EXERCISE DIRECTIONS:
Sort through the entries below and pull out lines containing the word "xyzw".

(Stored items from a collection)
━━━━━━━━
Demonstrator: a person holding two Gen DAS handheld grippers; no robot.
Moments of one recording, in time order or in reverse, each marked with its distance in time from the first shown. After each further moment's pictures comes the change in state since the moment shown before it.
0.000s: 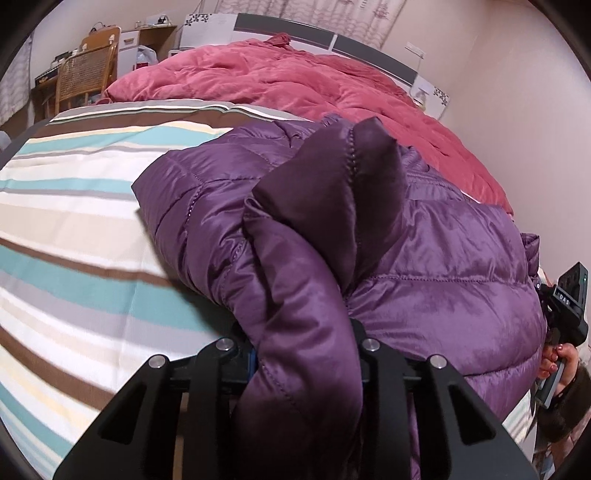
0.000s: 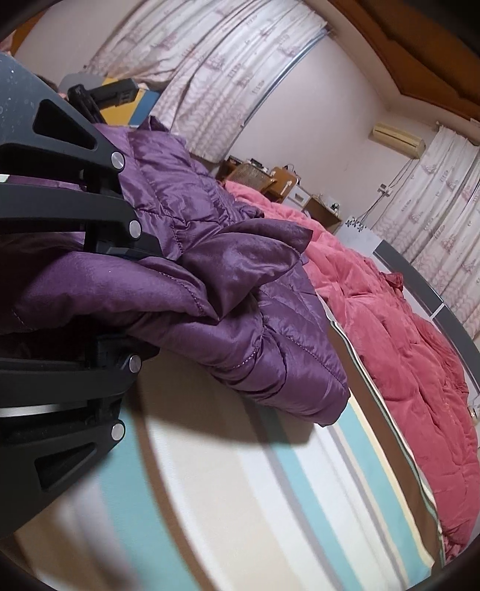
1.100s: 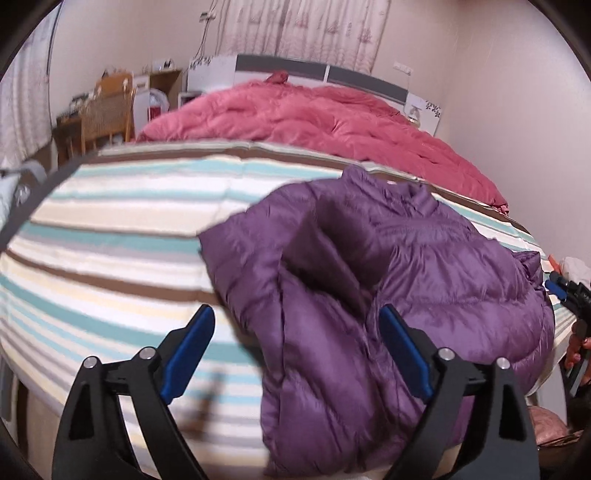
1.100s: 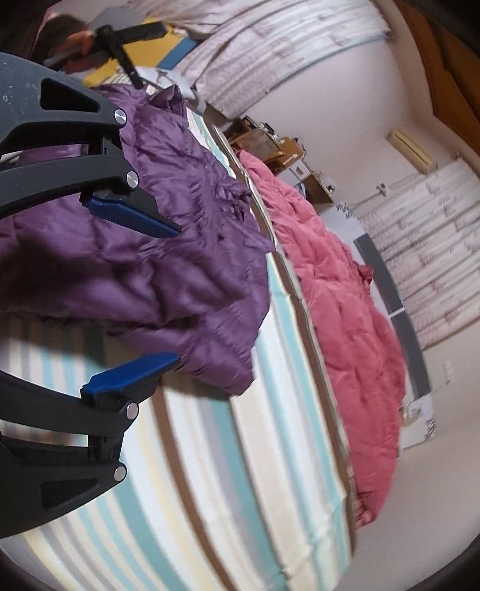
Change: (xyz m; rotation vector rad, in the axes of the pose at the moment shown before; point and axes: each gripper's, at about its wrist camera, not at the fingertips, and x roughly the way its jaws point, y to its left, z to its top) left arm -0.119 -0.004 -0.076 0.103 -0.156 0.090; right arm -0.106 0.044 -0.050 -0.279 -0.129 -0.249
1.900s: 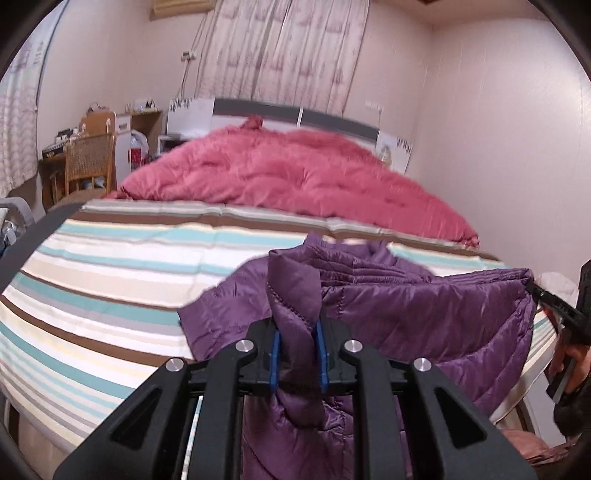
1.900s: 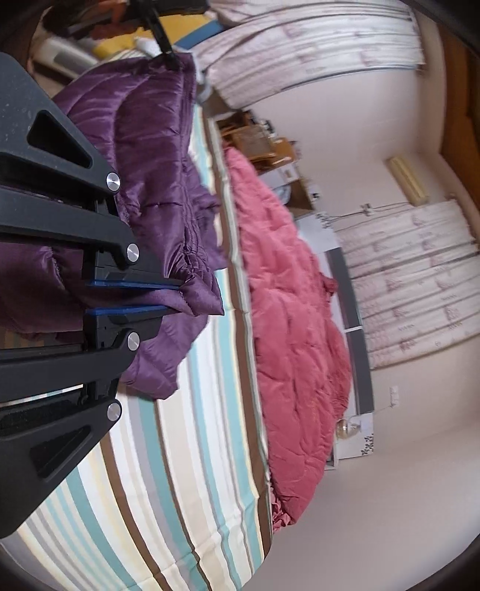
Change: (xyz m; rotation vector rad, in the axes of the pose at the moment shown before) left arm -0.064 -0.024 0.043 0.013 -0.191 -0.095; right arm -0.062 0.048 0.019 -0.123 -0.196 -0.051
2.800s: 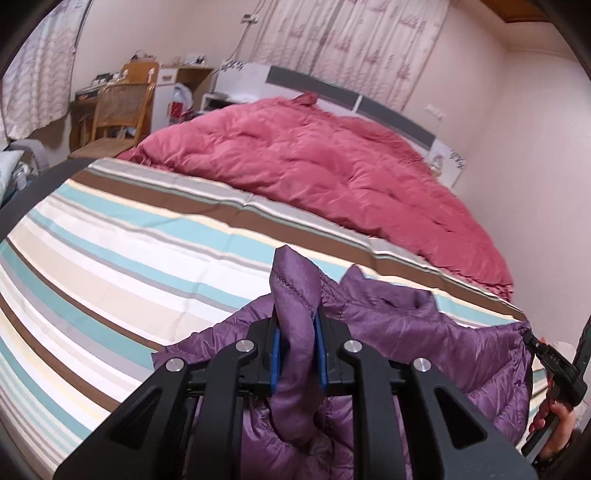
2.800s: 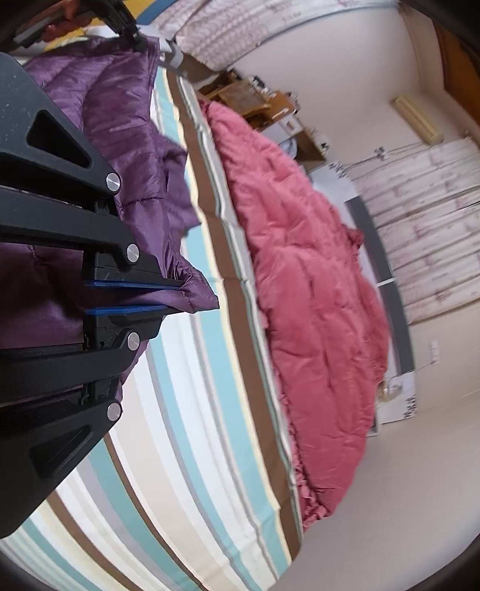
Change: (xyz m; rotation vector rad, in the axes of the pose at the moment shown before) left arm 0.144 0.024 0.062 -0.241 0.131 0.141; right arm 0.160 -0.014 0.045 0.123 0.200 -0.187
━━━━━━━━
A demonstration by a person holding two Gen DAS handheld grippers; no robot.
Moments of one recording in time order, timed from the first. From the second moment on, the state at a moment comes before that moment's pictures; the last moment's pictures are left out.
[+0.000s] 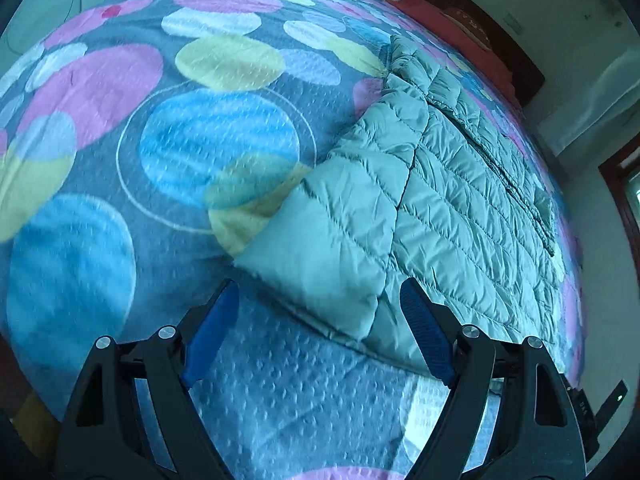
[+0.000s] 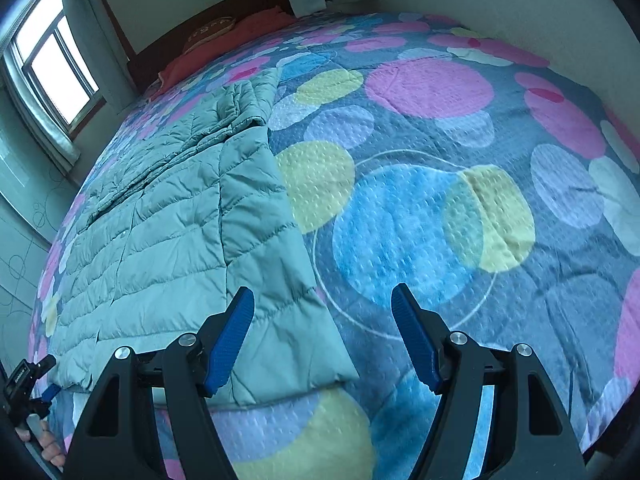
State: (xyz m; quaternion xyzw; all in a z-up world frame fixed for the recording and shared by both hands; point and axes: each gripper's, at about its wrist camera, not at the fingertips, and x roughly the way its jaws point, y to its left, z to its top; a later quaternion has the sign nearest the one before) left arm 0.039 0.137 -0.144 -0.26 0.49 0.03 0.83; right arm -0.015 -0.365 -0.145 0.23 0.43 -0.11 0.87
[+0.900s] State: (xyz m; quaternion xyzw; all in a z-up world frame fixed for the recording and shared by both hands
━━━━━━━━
RESPONSE:
State: (xyz m; quaternion xyzw; all in a z-up world frame fixed for the recording and shared by both hands; point and axes: each gripper's, at about its wrist camera, not at the fingertips, and x roughly the way its jaws point, y to its left, z to its top; a later quaternion has the sign nearest the one before) left arm 0.039 0.137 -0.144 -0.26 0.49 0.03 0.83; right arm -0.015 -0.365 -0.145 0.23 0.43 -0.11 0.87
[+0.900s] State: (xyz m; quaternion xyzw; all in a z-up world frame fixed for the recording and shared by both hands

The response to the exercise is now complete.